Serum bilirubin elevated, but less than 50, and this is subicterus.
gamma globulins are increased
RF: Rehumatoid factor It is defined as an antibody against the Fc portion of IgG
ANA: Anti-nuclear antibody
Probably Autoimmune hepatitis, although Hep B and C can also produce autoantibodies.
Must exclude Hep B and Hep C, serology tests, and PCR.
Must also take a liver biopsy to verify the autoimmune hepatitis.

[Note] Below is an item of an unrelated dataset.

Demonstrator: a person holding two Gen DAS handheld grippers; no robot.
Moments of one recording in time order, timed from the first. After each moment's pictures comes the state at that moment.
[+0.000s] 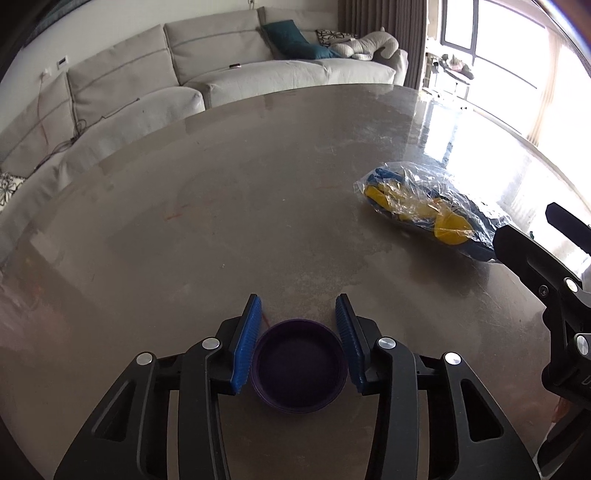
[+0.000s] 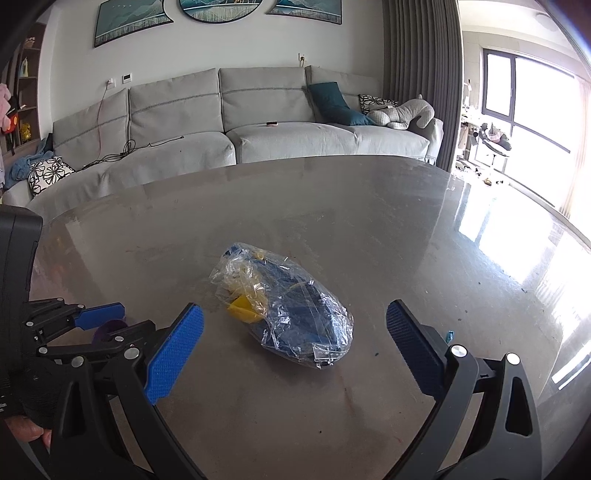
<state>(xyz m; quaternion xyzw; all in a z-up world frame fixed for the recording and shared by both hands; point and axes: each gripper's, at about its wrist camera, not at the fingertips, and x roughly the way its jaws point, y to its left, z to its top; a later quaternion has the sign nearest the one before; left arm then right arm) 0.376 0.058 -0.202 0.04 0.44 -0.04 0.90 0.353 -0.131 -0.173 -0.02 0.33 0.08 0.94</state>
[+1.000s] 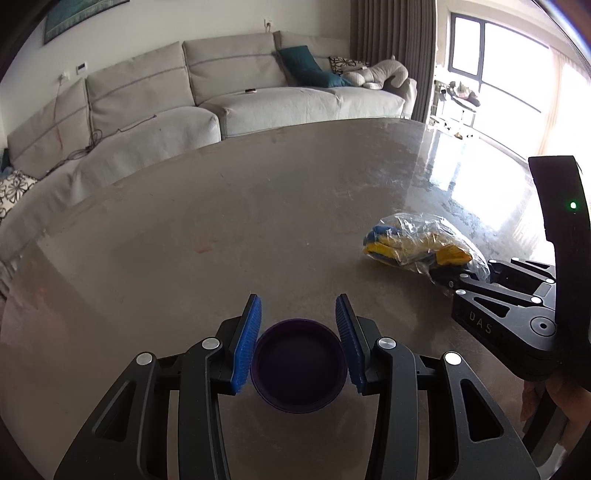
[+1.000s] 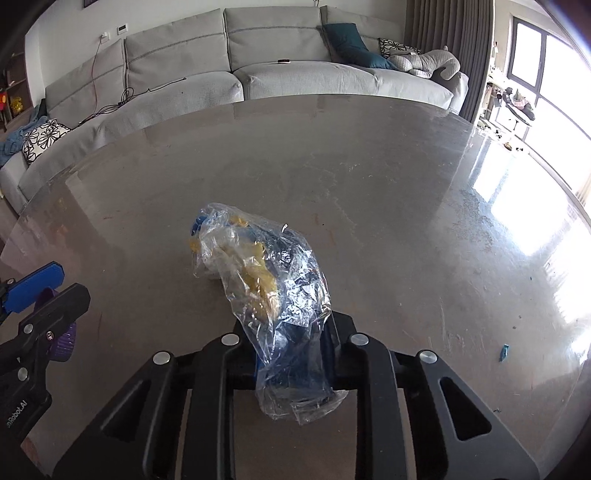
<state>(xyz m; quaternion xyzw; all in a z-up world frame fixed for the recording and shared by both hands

A 30 year-old woman, who is 164 cm tall, her body weight is 81 kg. She saw her doctor, because she had noted a yellow discoloration of her skin accompanied by itching. She mentions she has had unpleasant gastrointestinal symptoms after meals for a long time: feeling full, having nausea. Physical examination reveals: yellow skin and sclera, spleen is not palpable, liver enlarged by an inch. The right upper quadrant of her abdomen is clearly sensitive on palpation. Laboratory findings:
serum bilirubin: 150 μmol/l
urine bilirubin: positive
ASAT: 53 U/
alkaline phosphatase: 710 U/l
GGT: 390 U/l
What is the most likely diagnosis?
164 cm is 5.4 feet. and she is 81kg. Obese.
hepatomegaly with pain
symptoms after meals indicate malabsorption or GI obstruction
Serum bilirubin is elevated
Urine bilirubin is positive indicating obstructive jaundice/cholestasis.
ASAT is very mildly elvated
ALP and GGT strong elevation, obstruction
Cholelithiasis causing obstructive jaundice
Check via ultrasound and possibly ERCP
A newborn baby is admitted to the hospital with a complaint of increasing jaundice. The serum bilirubin is 160 μmol/l.
What can be the cause of the jaundice if this bilirubin is mainly:
A. direct, or
B. indirect reacting?
A) If it is Direct hyperbilirubinemia:
Congenital stenosis aka atresia of the bile duct.
B) Indirect hyperbilirubinemia
If it is severe, it may be hydrops fetalis, caused by Rh incompatibility or ABO incompatibility.
mild it is most likely the frequent hemolytic jaundice of the newborn.
or a genetic defect of bilirubin conjugation: Imparied conjugation: Crigler-Najjar syndrome: type I (no expression of conjugating enzyme) or type II (reduced expression of conjugating enzyme).